**YOUR TASK**
Set down exactly the lines in the records below that run from the line with "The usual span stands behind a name" to the line with "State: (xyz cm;", inclusive, and nothing more.

**DATA FOR THE TASK**
[Start of section]
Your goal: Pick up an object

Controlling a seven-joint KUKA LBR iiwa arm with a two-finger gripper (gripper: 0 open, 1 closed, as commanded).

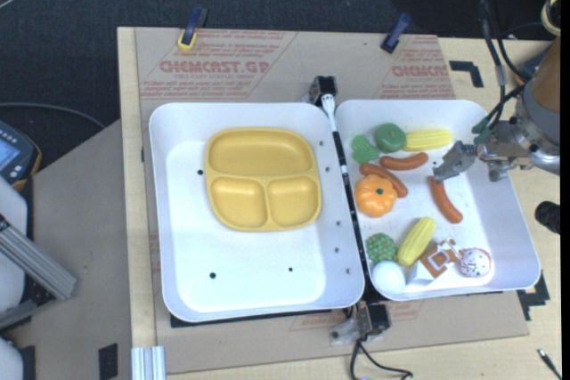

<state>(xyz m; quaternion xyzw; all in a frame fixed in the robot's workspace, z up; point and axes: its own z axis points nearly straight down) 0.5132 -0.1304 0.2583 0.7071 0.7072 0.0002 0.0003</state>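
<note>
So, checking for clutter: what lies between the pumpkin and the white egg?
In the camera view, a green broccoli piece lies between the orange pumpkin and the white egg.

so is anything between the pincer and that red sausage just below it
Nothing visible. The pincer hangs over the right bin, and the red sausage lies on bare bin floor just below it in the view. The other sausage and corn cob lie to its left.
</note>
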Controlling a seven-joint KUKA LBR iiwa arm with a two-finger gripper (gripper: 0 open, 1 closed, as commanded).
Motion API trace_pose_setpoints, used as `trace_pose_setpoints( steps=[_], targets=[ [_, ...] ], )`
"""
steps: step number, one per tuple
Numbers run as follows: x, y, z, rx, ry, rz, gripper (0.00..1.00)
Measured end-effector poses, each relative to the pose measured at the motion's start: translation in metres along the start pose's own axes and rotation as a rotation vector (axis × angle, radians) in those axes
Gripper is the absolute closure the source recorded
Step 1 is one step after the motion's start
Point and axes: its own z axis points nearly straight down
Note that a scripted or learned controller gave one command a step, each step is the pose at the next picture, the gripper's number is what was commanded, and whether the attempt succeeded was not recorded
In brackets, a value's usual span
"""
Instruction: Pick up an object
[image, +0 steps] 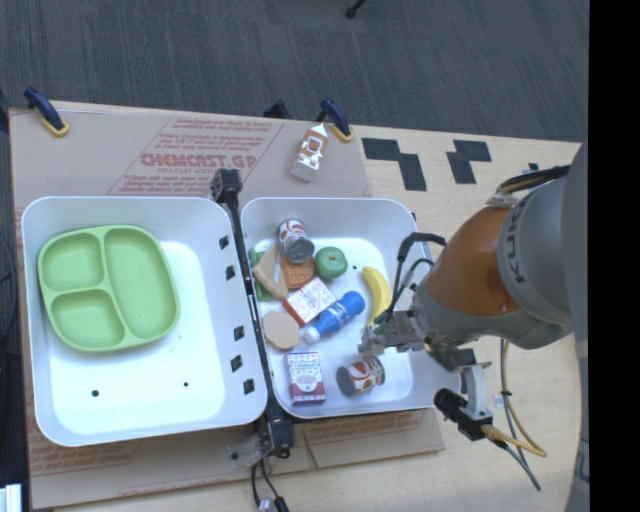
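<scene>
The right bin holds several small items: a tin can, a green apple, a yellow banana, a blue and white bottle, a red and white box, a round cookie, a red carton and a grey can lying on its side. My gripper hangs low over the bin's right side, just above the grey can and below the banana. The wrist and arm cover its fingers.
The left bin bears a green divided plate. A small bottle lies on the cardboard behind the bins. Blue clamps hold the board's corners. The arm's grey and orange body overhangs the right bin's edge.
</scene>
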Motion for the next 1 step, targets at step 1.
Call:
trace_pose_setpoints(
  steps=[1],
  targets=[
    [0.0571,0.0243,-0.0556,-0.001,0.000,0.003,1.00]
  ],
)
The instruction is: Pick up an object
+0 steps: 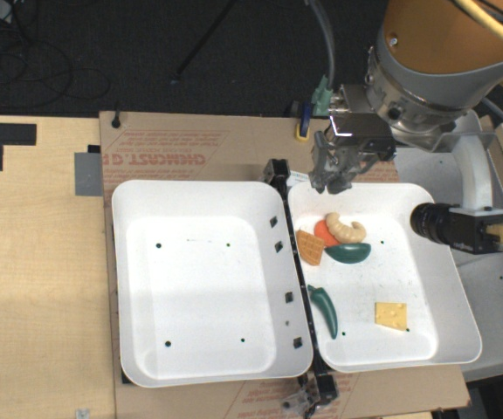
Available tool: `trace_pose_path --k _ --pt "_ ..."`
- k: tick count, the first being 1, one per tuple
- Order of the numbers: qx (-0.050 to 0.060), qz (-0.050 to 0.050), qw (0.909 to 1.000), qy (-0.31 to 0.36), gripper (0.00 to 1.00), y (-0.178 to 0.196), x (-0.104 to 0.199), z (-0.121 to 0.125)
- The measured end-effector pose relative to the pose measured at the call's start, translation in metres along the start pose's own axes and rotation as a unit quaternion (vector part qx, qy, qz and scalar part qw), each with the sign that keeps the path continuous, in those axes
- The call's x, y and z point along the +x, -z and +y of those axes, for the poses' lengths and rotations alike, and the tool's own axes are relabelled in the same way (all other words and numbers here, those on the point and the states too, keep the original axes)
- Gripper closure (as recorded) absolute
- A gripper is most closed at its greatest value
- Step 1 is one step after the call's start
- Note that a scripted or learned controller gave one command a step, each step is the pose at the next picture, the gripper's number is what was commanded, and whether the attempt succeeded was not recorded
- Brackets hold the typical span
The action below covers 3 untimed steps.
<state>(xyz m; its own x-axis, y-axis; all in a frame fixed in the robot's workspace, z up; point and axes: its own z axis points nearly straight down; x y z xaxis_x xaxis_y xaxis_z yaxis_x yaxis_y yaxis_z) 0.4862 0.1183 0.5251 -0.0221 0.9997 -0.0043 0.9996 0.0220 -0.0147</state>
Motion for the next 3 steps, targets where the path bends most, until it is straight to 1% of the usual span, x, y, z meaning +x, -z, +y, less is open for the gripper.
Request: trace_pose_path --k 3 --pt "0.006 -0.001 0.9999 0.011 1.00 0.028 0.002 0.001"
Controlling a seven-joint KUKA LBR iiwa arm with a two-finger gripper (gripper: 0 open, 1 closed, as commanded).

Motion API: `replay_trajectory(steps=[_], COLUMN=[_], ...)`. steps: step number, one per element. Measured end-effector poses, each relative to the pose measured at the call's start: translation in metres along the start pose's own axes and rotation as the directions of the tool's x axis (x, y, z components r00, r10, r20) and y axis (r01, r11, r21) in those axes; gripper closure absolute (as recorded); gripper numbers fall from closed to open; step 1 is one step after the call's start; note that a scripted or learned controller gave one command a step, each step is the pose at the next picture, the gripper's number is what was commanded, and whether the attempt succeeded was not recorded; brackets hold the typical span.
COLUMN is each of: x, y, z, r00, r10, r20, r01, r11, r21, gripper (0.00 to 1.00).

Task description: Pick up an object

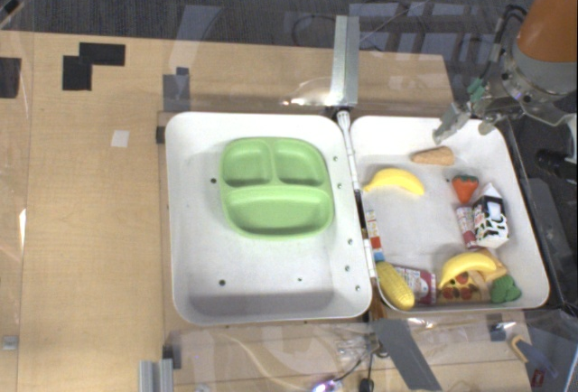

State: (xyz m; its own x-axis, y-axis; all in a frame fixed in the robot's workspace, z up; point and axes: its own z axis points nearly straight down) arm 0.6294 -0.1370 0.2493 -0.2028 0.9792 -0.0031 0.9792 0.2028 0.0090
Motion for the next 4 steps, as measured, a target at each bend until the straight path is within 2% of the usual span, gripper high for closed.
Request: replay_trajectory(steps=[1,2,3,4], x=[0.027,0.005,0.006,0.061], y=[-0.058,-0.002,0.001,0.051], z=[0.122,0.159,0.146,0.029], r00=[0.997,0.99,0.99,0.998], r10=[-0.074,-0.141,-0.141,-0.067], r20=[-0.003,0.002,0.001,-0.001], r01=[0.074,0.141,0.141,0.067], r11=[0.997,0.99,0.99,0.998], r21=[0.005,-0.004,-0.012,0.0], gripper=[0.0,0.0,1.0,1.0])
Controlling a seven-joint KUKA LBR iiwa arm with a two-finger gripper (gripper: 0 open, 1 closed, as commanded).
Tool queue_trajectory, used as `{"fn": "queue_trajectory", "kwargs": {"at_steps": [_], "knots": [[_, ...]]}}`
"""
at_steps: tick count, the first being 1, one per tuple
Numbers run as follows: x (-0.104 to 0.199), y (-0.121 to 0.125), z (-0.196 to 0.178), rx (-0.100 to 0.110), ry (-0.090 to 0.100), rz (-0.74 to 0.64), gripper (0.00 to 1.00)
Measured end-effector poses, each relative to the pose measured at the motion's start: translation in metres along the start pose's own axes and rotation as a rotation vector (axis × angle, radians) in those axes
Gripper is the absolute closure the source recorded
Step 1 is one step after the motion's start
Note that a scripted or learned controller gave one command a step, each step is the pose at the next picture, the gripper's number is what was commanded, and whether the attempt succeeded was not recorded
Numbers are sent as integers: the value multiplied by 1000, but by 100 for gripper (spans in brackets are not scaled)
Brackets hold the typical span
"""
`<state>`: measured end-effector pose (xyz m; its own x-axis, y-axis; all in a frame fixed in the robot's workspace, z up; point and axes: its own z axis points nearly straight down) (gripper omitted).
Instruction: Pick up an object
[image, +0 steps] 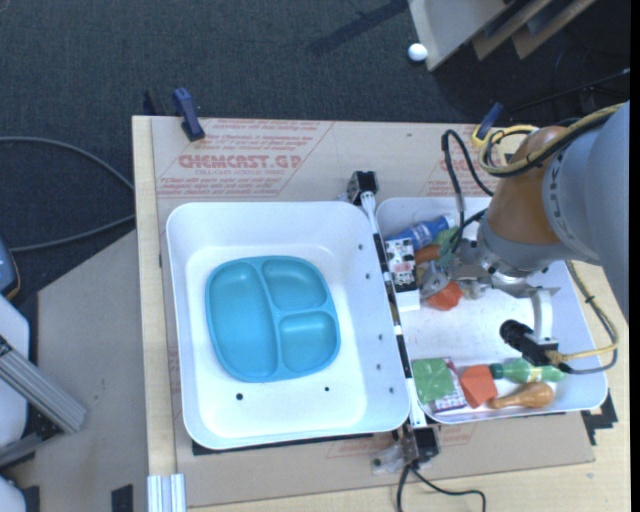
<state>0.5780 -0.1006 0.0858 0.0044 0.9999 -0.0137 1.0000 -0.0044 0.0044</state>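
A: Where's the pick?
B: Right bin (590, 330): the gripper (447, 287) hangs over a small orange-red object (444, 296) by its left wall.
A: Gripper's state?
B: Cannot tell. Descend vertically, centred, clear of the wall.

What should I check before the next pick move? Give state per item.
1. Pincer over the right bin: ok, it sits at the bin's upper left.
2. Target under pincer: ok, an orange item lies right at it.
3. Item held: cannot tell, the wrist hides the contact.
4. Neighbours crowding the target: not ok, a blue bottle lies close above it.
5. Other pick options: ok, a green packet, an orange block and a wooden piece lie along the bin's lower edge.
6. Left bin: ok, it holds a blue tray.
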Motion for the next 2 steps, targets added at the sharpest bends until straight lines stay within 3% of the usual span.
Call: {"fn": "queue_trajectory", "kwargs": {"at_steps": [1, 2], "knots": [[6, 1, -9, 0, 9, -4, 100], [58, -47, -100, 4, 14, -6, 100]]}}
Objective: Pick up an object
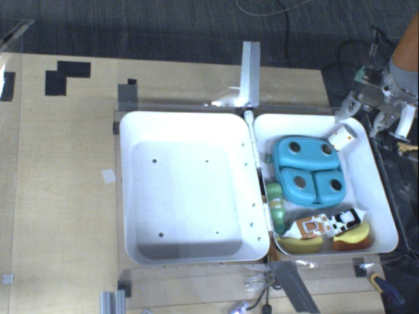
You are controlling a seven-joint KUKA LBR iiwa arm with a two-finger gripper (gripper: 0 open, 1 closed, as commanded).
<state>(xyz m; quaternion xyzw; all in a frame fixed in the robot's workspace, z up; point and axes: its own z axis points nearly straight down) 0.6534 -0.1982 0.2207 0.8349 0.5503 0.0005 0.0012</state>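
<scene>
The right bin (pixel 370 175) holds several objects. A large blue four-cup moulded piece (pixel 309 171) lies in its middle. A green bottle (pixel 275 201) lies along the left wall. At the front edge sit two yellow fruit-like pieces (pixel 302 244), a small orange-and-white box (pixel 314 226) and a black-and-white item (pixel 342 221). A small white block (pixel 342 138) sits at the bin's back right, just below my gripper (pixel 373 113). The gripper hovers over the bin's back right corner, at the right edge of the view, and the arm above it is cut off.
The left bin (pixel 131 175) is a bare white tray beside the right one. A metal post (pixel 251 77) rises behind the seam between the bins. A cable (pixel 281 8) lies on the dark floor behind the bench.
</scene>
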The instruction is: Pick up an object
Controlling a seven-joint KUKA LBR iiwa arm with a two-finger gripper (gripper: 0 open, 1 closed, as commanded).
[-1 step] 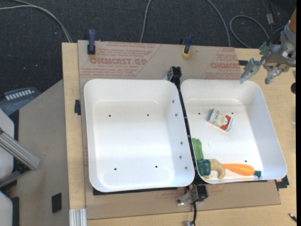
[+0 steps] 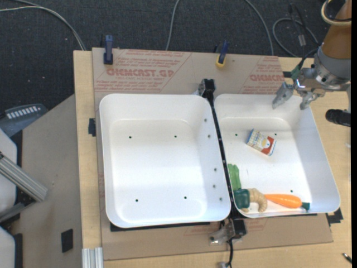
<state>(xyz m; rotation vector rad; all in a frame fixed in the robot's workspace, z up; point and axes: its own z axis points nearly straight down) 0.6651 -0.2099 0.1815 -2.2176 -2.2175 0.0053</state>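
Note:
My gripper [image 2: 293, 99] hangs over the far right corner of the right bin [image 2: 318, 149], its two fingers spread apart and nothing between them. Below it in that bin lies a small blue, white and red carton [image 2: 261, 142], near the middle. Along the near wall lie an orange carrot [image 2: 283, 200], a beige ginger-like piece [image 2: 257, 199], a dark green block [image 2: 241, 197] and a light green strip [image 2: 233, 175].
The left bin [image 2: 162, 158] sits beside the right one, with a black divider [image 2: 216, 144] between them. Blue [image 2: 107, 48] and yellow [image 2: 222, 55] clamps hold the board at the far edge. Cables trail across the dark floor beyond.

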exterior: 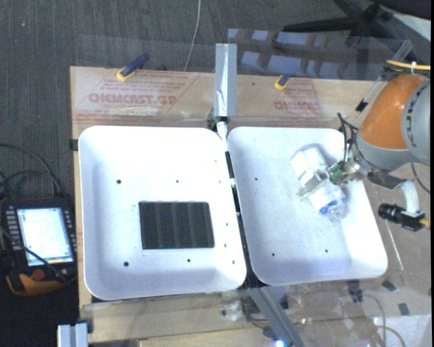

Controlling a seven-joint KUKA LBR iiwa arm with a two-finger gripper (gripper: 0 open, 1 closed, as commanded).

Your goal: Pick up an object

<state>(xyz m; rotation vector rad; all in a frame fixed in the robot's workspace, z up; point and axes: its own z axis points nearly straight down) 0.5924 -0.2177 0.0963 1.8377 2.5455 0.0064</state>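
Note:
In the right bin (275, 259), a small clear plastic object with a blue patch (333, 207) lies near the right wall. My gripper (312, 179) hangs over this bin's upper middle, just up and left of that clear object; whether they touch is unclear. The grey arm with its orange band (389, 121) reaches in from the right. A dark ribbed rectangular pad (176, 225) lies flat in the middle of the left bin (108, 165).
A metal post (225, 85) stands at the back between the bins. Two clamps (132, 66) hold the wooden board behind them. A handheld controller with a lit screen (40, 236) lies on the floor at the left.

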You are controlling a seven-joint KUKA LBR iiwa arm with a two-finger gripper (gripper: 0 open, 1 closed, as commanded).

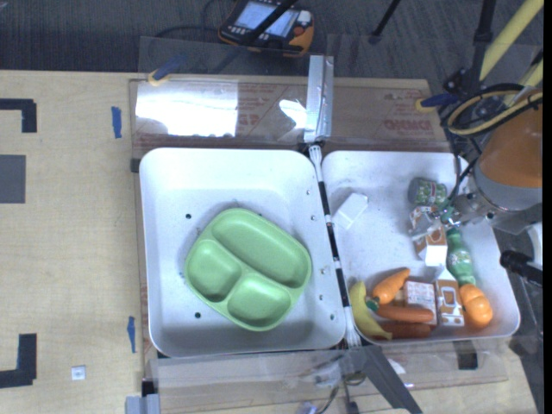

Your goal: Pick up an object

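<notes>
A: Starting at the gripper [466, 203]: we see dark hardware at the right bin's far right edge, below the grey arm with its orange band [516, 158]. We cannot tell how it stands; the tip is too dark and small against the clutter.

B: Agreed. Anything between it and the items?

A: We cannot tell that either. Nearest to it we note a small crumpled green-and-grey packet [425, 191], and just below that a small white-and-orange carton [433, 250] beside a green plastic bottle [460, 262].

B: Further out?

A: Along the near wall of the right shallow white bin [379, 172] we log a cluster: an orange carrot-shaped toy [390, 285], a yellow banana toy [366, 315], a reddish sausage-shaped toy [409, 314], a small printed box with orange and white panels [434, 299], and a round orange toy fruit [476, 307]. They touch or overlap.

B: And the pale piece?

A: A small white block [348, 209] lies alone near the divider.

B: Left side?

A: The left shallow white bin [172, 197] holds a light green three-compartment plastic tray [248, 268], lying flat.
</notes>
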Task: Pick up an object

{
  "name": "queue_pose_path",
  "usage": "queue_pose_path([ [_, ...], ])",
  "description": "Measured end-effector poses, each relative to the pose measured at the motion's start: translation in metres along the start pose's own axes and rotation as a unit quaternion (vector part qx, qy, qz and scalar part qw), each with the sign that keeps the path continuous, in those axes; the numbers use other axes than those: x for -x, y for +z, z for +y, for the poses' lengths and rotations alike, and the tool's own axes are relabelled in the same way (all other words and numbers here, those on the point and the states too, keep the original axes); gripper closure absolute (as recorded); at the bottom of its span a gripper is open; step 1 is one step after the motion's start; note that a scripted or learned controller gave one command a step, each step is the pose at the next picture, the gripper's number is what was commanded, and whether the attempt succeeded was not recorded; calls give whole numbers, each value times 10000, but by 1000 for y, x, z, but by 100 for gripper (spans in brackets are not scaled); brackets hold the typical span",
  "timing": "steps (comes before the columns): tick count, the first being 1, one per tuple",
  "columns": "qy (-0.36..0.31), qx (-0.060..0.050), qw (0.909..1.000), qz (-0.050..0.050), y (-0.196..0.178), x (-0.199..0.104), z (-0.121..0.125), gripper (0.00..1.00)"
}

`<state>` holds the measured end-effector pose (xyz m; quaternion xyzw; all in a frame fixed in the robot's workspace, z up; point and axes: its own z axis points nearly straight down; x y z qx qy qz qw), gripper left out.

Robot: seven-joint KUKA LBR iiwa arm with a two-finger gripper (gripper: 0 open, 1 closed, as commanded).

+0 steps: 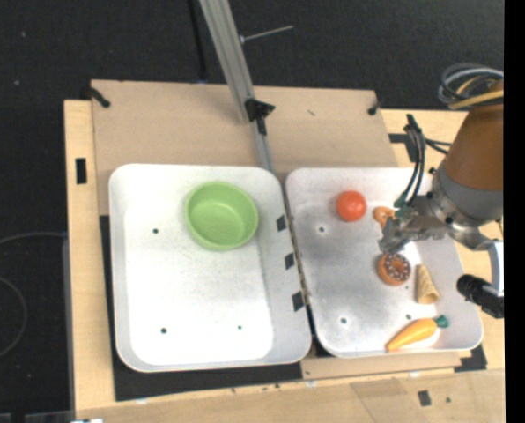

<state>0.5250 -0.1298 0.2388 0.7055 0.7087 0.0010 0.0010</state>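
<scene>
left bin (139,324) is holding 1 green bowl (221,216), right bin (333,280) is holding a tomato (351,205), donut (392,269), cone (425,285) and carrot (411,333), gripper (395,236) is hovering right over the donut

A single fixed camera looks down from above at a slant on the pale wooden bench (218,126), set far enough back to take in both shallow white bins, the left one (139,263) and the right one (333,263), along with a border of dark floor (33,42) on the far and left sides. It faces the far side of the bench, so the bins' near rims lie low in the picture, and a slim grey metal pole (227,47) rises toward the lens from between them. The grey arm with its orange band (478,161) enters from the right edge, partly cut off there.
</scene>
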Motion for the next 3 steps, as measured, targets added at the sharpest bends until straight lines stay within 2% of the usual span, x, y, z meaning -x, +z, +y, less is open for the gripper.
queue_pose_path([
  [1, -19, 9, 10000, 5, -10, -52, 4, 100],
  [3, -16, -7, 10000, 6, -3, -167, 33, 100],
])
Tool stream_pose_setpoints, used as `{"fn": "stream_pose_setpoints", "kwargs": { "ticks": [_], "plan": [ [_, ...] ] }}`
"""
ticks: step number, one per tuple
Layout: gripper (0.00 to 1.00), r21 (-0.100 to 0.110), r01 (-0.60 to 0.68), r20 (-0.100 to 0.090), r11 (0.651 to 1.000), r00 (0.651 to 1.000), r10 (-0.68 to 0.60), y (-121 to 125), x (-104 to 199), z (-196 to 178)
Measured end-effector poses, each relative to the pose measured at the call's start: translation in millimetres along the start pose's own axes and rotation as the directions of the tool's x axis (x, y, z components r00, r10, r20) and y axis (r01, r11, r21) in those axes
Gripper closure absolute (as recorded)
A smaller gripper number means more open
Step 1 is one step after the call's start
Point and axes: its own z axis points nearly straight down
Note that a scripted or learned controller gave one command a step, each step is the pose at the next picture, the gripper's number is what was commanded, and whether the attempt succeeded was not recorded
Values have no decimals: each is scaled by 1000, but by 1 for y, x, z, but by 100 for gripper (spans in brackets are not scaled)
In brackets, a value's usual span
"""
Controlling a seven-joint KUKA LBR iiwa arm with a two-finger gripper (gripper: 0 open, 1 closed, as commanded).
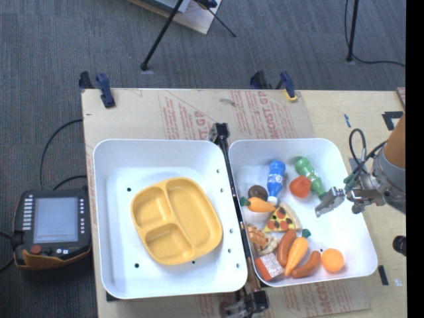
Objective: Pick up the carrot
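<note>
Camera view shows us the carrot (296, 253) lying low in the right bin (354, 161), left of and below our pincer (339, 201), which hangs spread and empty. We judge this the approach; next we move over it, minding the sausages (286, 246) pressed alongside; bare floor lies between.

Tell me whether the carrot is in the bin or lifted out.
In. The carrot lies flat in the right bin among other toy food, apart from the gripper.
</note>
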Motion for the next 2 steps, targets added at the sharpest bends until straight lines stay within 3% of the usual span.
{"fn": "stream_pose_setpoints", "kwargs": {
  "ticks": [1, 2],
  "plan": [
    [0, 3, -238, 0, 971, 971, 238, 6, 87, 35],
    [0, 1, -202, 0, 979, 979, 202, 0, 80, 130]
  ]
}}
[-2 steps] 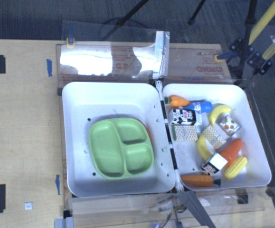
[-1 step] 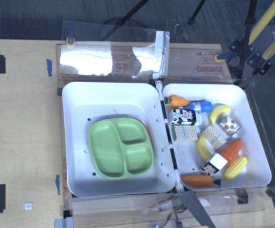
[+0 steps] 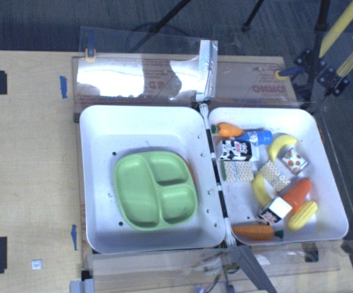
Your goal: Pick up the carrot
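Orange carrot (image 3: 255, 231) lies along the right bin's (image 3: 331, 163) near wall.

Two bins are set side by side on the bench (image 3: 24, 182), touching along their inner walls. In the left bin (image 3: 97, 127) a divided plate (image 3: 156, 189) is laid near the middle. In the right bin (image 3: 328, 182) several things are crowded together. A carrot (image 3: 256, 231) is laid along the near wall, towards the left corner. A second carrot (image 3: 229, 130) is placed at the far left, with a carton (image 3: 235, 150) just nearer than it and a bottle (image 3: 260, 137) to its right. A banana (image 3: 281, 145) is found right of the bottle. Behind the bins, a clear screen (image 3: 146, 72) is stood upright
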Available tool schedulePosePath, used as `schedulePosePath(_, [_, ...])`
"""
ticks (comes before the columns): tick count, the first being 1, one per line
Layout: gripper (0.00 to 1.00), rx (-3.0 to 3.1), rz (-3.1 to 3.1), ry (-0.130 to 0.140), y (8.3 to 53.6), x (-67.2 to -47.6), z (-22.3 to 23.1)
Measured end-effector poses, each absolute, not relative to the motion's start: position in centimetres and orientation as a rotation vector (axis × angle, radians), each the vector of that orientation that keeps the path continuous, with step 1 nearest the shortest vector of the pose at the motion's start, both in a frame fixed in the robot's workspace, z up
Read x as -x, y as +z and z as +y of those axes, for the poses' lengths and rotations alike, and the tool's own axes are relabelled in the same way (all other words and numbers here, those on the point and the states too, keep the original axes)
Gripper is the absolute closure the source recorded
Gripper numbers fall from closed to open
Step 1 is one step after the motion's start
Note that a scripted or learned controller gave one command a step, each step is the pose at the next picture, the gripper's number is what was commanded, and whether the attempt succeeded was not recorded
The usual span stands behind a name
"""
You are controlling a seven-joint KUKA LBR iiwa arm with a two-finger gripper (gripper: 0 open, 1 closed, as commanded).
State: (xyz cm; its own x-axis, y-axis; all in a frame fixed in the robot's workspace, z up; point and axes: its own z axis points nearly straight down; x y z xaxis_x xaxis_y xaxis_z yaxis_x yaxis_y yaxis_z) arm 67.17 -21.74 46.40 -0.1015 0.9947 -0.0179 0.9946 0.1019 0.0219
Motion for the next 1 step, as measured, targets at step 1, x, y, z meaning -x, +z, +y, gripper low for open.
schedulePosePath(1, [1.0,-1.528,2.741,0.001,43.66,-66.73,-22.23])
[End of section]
**SOLVED PROBLEM**
The usual span stands behind a name
"""
You are controlling a seven-joint KUKA LBR iiwa arm with a two-finger gripper (gripper: 0 open, 1 closed, as commanded).
State: (xyz cm; its own x-axis, y-axis; all in a frame fixed in the robot's workspace, z up; point and axes: its own z axis points nearly straight down; x y z xaxis_x xaxis_y xaxis_z yaxis_x yaxis_y yaxis_z) arm 67.17 -21.74 46.40 -0.1015 0.9947 -0.0179 0.9946 0.1019 0.0219

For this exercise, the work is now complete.